>>

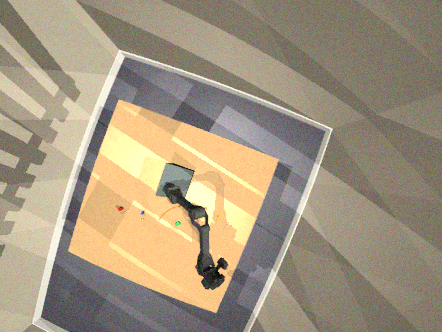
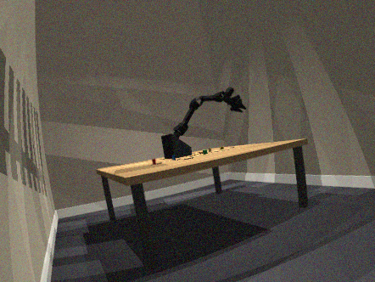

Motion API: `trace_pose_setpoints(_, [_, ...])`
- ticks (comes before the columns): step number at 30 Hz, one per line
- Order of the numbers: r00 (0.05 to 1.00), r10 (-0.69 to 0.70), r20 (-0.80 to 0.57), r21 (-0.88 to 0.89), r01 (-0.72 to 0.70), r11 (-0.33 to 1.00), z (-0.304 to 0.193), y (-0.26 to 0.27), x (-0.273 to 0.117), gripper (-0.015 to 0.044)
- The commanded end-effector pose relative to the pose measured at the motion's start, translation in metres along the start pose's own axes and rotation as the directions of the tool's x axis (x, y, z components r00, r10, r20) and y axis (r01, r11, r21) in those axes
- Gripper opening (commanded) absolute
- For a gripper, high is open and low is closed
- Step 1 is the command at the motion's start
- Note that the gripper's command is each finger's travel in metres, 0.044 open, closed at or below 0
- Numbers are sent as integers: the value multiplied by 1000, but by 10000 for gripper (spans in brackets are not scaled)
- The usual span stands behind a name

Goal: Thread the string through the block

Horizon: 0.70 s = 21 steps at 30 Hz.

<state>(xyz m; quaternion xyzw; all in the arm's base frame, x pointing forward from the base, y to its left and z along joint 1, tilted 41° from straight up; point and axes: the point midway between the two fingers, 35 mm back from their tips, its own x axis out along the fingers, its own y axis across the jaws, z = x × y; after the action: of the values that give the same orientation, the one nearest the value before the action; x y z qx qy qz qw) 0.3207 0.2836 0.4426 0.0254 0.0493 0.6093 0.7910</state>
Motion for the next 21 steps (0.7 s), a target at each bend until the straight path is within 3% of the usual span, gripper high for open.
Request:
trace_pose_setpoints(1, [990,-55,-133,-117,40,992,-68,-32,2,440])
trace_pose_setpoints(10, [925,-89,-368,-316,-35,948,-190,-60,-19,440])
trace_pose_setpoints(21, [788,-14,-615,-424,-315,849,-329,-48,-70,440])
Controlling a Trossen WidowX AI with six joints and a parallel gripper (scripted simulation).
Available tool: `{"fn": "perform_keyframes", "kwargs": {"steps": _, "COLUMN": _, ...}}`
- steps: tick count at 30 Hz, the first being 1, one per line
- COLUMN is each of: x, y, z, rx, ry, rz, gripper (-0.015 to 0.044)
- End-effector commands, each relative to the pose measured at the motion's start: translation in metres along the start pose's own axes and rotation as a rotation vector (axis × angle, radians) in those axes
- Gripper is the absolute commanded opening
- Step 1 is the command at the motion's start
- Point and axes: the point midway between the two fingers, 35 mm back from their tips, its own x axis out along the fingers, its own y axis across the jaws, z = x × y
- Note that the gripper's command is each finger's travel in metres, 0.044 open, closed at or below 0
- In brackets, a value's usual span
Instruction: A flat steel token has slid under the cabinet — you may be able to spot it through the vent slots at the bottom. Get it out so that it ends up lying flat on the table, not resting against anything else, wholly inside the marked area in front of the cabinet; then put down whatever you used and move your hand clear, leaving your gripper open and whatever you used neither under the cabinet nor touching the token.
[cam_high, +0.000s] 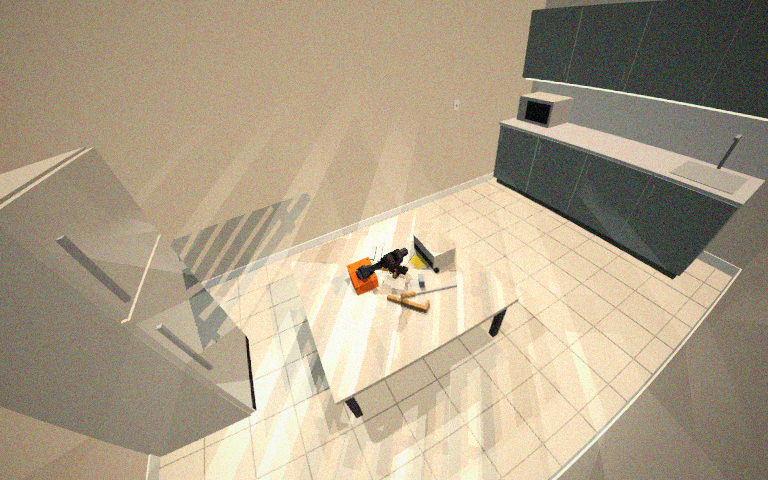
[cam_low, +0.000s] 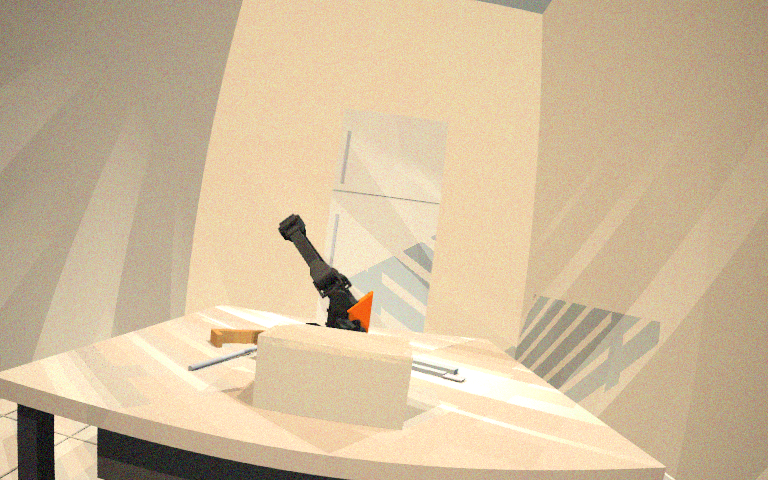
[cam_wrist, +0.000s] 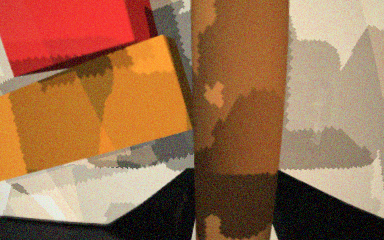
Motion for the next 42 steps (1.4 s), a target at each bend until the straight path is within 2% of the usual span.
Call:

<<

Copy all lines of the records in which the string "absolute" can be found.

- Gripper opening (commanded) absolute
- Gripper is the absolute commanded opening

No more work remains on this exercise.